EXERCISE GOAL
The response must reproduce every record below without alteration.

(Beginning of PROVIDED ENTRIES)

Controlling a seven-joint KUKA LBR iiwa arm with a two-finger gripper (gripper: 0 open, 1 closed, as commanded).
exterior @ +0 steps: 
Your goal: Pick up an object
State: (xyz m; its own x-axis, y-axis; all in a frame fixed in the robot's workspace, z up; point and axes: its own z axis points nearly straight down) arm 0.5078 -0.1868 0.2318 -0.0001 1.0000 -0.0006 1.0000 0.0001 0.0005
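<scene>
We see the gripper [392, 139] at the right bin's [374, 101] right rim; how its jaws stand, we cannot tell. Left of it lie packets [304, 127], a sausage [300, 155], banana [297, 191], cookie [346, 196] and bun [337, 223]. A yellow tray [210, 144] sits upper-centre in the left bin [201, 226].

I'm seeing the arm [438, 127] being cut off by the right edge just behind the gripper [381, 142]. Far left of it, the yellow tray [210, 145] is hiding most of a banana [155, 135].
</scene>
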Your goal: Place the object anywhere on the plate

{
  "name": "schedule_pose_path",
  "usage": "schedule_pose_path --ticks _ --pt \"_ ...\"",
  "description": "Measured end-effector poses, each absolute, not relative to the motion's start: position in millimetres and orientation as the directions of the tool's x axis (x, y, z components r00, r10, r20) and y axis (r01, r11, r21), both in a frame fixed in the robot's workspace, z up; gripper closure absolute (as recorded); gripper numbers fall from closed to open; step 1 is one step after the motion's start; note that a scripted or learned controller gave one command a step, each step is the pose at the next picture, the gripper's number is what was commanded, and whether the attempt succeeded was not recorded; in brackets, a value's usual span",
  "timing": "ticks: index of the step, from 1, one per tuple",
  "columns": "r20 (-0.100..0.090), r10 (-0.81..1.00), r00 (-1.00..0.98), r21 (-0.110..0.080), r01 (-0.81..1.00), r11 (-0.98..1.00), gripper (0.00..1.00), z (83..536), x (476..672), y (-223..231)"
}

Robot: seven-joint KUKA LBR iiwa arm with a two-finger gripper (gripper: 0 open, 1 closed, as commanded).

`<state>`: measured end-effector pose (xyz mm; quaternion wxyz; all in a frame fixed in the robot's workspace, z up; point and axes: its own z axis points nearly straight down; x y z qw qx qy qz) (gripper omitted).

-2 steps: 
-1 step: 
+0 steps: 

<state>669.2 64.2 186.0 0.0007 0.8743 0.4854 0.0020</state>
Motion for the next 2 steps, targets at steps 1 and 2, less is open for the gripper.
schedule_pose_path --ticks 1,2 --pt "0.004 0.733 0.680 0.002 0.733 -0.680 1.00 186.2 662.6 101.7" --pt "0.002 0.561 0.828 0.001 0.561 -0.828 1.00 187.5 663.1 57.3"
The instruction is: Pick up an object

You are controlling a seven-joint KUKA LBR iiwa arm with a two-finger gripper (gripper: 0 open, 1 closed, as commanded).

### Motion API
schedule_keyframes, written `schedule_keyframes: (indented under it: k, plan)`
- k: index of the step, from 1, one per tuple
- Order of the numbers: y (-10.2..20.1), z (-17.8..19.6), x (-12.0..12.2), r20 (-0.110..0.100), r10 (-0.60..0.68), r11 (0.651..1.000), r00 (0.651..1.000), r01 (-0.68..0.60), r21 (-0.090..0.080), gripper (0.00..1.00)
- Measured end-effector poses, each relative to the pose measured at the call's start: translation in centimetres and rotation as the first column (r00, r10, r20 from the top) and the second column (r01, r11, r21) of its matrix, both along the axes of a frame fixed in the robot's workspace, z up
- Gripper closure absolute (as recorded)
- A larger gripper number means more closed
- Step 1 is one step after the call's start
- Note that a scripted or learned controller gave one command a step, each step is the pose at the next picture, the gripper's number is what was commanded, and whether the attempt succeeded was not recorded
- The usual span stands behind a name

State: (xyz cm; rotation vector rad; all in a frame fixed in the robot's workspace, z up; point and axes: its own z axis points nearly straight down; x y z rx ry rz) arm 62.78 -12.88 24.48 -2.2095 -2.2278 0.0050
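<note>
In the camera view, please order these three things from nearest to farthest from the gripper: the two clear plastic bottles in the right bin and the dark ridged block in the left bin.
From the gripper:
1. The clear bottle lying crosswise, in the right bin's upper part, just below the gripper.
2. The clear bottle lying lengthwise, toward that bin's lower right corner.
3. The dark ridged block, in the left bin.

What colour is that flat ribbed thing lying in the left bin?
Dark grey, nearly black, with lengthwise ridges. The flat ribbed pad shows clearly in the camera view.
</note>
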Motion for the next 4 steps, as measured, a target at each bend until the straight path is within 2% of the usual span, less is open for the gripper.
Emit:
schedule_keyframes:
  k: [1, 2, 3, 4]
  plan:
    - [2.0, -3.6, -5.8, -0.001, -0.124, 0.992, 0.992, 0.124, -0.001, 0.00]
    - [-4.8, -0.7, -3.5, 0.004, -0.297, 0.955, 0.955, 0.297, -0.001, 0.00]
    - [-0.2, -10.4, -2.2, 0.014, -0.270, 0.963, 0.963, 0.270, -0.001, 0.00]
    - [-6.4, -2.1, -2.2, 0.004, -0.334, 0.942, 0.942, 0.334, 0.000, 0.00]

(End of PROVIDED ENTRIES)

EXPECTED OUTPUT
Controlling a seven-joint KUKA LBR iiwa arm with a two-finger gripper (gripper: 0 open, 1 closed, as commanded).
exterior @ +0 steps: 
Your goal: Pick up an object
State: (xyz m; its own x-axis, y-axis; all in a frame fixed in the robot's workspace, z up; point and axes: its own z axis points nearly straight down) arm 0.5078 -0.1868 0.2318 -0.0001 1.0000 -0.0006 1.0000 0.0001 0.0005
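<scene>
We see the gripper [392, 139] at the right bin's [374, 101] right rim; how its jaws stand, we cannot tell. Left of it lie packets [304, 127], a sausage [300, 155], banana [297, 191], cookie [346, 196] and bun [337, 223]. A yellow tray [210, 144] sits upper-centre in the left bin [201, 226].

I'm seeing the arm [438, 127] being cut off by the right edge just behind the gripper [381, 142]. Far left of it, the yellow tray [210, 145] is hiding most of a banana [155, 135].
</scene>
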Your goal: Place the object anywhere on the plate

{
  "name": "schedule_pose_path",
  "usage": "schedule_pose_path --ticks _ --pt \"_ ...\"",
  "description": "Measured end-effector poses, each absolute, not relative to the motion's start: position in millimetres and orientation as the directions of the tool's x axis (x, y, z components r00, r10, r20) and y axis (r01, r11, r21), both in a frame fixed in the robot's workspace, z up; gripper closure absolute (as recorded); gripper numbers fall from closed to open; step 1 is one step after the motion's start; note that a scripted or learned controller gave one command a step, each step is the pose at the next picture, the gripper's number is what was commanded, and whether the attempt succeeded was not recorded; in brackets, a value's usual span",
  "timing": "ticks: index of the step, from 1, one per tuple",
  "columns": "r20 (-0.100..0.090), r10 (-0.81..1.00), r00 (-1.00..0.98), r21 (-0.110..0.080), r01 (-0.81..1.00), r11 (-0.98..1.00), gripper (0.00..1.00), z (83..536), x (476..672), y (-223..231)"
}

Robot: seven-joint KUKA LBR iiwa arm with a two-finger gripper (gripper: 0 open, 1 closed, as commanded).

`<state>`: measured end-effector pose (xyz mm; quaternion wxyz; all in a frame fixed in the robot's workspace, z up; point and axes: its own z axis points nearly straight down; x y z qw qx qy qz) (gripper omitted).

-2 steps: 
-1 step: 
+0 steps: 

<state>669.2 64.2 186.0 0.0007 0.8743 0.4854 0.0020</state>
Motion for the next 2 steps, targets at steps 1 and 2, less is open for the gripper.
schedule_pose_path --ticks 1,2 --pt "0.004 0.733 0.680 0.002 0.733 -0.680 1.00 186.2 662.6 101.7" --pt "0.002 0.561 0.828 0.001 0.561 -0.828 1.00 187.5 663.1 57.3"
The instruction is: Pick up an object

You are controlling a seven-joint KUKA LBR iiwa arm with a two-finger gripper (gripper: 0 open, 1 closed, as commanded).

### Motion API
schedule_keyframes, written `schedule_keyframes: (indented under it: k, plan)`
- k: index of the step, from 1, one per tuple
- Order of the numbers: y (-10.2..20.1), z (-17.8..19.6), x (-12.0..12.2), r20 (-0.110..0.100), r10 (-0.60..0.68), r11 (0.651..1.000), r00 (0.651..1.000), r01 (-0.68..0.60), r21 (-0.090..0.080), gripper (0.00..1.00)
- Measured end-effector poses, each relative to the pose measured at the call's start: translation in centimetres and rotation as the first column (r00, r10, r20 from the top) and the second column (r01, r11, r21) of its matrix, both along the axes of a frame fixed in the robot's workspace, z up
- Gripper closure absolute (as recorded)
- A larger gripper number means more closed
- Step 1 is one step after the call's start
- Note that a scripted or learned controller gave one command a step, each step is the pose at the next picture, the gripper's number is what was commanded, and whether the attempt succeeded was not recorded
- The usual span stands behind a name

State: (xyz cm; rotation vector rad; all in a frame fixed in the robot's workspace, z up; point and axes: its own z axis points nearly straight down; x y z rx ry rz) arm 62.78 -12.88 24.48 -2.2095 -2.2278 0.0050
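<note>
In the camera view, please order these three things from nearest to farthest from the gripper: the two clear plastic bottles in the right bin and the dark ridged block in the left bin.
From the gripper:
1. The clear bottle lying crosswise, in the right bin's upper part, just below the gripper.
2. The clear bottle lying lengthwise, toward that bin's lower right corner.
3. The dark ridged block, in the left bin.

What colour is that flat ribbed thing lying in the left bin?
Dark grey, nearly black, with lengthwise ridges. The flat ribbed pad shows clearly in the camera view.
</note>
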Motion for the next 4 steps, as measured, a target at each bend until the straight path is within 2% of the usual span, less is open for the gripper.
Emit:
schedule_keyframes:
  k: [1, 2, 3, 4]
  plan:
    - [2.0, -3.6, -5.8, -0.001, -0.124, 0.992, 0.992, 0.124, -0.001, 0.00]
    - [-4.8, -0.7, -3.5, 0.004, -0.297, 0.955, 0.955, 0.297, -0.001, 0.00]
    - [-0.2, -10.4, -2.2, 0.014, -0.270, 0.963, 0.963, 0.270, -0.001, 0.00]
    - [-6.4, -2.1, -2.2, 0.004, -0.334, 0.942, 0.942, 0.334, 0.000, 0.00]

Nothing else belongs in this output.